Я отшвырнула от себя вместе с попадавшими под ноги комками снега всю эту метафизическую дурь и пыталась вообразить, как выглядит теперь Саша, что за отношения у них с Леркой, которую мы не без зависти окрестили «Лиз Тейлор». Земная любовь рано или поздно восторжествует над небесной. Это уж точно. И я представляла свой ангельский облик на фоне чувственных Леркиных форм.

«Тоже мне, Мадонна Спиридоновна! — мысленно обругала себя я. — Ну-ка, задержи дыхание. Еще раз. Еще».

— Да провались к чертям вся эта чепуха! — на всю улицу выкрикнула я.

Стас невозмутимо шагал рядом, никак не реагируя на мои эмоции, и соизволил открыть рот, лишь когда мы очутились дома.
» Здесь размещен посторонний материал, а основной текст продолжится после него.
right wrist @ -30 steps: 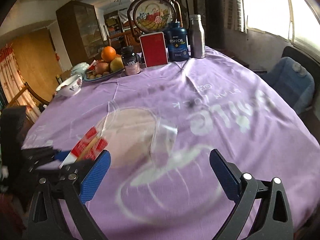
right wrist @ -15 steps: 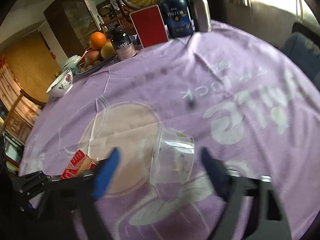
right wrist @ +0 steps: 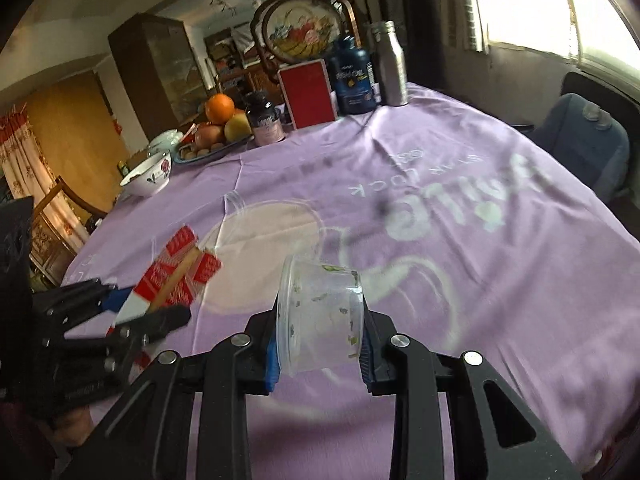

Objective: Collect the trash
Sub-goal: 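Grasp the small clear plastic cup with the right tool while the left tool holds the carton, then carry the Budweiser carton and clear cup over the red wastebasket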

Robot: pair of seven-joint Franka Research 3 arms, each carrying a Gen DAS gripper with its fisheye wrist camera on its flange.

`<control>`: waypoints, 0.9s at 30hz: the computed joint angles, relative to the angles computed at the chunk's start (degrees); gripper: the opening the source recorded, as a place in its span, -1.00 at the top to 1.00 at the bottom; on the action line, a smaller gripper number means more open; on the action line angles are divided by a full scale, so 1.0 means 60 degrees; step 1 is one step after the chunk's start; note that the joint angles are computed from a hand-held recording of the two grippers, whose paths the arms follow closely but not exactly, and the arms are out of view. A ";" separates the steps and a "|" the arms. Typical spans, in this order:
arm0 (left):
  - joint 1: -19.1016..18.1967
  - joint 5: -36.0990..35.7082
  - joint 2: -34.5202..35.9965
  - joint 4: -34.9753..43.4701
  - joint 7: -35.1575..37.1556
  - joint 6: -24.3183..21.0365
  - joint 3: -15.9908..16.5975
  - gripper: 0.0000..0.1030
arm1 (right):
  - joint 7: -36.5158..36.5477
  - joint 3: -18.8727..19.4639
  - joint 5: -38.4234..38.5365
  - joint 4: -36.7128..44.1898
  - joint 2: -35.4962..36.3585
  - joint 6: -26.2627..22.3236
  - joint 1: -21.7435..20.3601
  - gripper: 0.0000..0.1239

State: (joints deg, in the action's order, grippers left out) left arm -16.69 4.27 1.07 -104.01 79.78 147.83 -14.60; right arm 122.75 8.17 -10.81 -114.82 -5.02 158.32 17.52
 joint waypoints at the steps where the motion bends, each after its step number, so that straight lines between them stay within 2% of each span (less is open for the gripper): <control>1: -0.0017 0.0085 -0.0045 -0.0052 -0.0050 0.0089 -0.0014 0.17 | 0.0199 -0.0010 -0.0093 -0.0369 -0.0339 0.0105 -0.0046 0.50; 6: -0.0108 0.0117 -0.0280 -0.0235 -0.0181 0.0544 -0.0063 0.17 | 0.1455 0.0531 -0.1295 -0.1591 -0.1721 0.0276 -0.0901 0.50; 10: -0.0306 0.0304 -0.0358 -0.0195 -0.0208 0.0847 -0.0198 0.17 | 0.1905 0.0886 -0.1443 -0.2615 -0.3004 0.0376 -0.1628 0.50; 19: -0.0990 0.0168 0.0185 0.0570 0.0125 0.0804 -0.0626 0.17 | 0.2092 0.1467 -0.0712 -0.4829 -0.5858 0.0260 -0.2945 0.50; 27: -0.1791 0.0388 0.1016 0.1409 0.0341 0.0764 -0.1106 0.17 | 0.1951 0.1557 0.0168 -0.6572 -0.8483 -0.0622 -0.3623 0.50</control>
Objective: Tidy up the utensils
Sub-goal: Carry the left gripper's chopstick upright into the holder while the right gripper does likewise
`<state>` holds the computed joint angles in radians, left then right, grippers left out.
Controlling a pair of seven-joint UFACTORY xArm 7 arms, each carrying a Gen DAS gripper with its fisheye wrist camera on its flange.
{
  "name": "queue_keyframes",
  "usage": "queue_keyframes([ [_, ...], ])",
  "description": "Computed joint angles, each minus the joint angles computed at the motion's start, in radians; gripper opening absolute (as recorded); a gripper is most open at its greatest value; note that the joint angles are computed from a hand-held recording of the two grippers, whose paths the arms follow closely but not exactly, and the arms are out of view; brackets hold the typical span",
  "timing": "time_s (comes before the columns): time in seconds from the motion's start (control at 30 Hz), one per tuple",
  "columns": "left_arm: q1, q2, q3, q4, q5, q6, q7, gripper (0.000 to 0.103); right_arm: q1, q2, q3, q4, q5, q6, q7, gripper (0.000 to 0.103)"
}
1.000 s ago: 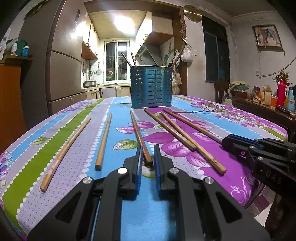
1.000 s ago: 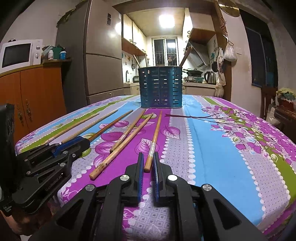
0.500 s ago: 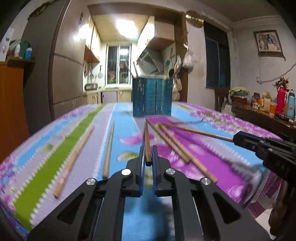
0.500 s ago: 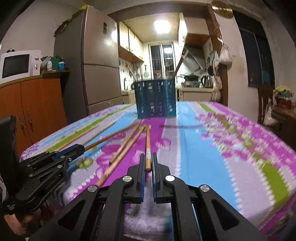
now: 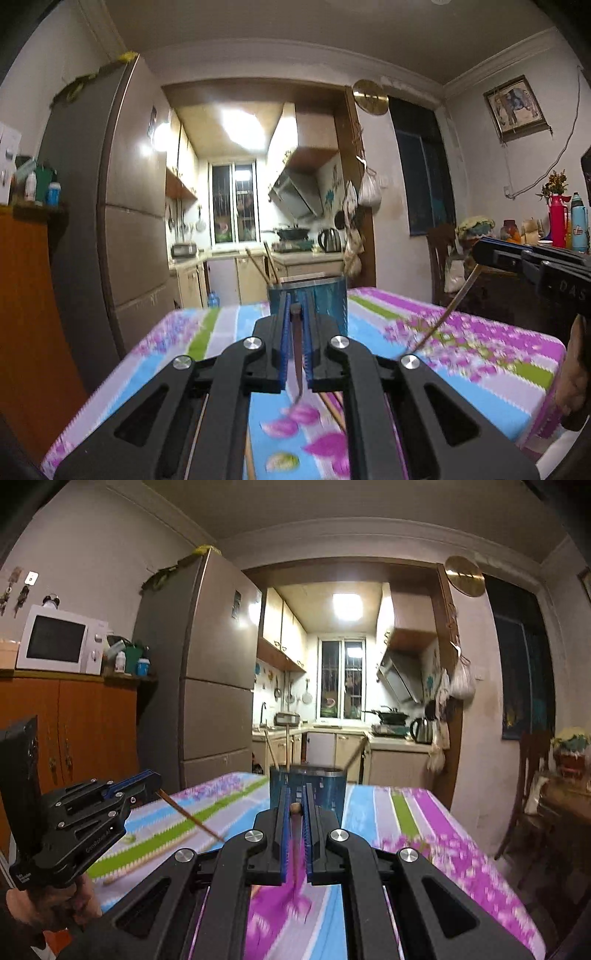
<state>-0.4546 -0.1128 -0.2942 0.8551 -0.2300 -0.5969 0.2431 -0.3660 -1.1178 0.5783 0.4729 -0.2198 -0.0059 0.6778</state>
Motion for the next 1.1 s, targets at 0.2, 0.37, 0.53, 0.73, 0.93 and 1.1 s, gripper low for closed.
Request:
queue_keyframes([
  [0.2,-0.016,0.068,-0.009,0.116,-0.056,0.038,0.092,0.005,-0.006,0.109,-0.05,0.055,-0.005,-0.042,-0.057,0.008],
  [0.37,-0.043,0.116,0.013,0.19,-0.076,0.081,0.125,0.005,0.005,0.171,-0.087,0.088,0.005,-0.043,-0.104,0.008],
  [0.53,-0.053,0.14,0.042,0.255,-0.055,0.14,0.1,0.005,0.02,0.238,-0.112,0.128,0.017,-0.044,-0.141,0.008],
  [0.73,-0.064,0.172,0.077,0.384,-0.059,0.248,0.115,0.005,0.025,0.311,-0.139,0.22,0.011,-0.03,-0.198,0.008],
  [0.93,-0.173,0.234,0.217,0.601,-0.046,0.392,0.101,0.005,0.032,0.443,-0.188,0.406,-0.002,0.005,-0.272,0.008],
  [1.1,-0.284,0.336,0.374,0.862,0.035,0.512,0.004,0.005,0.047,0.634,-0.225,0.681,-0.03,0.087,-0.324,0.007],
])
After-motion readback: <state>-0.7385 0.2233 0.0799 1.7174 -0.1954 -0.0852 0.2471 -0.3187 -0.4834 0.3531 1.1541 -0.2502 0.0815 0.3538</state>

— А Дженни вовсе не от Курта родила, с которым три года в одном вольере просидела, а от Туземца. Его прислал в дар Алжирский зоопарк, — сделал он весьма ценное сообщение. — Если самок и самцов гепарда вместе держать, спаривания не произойдет. Дела житейские… А твой хамлюга мое место занял, — пожаловался он тоном ябеды-первоклассника. — Не буду с его блохами спать. Эй ты, подвинься! — прикрикнул он на развалившегося на тахте в кухне Егора.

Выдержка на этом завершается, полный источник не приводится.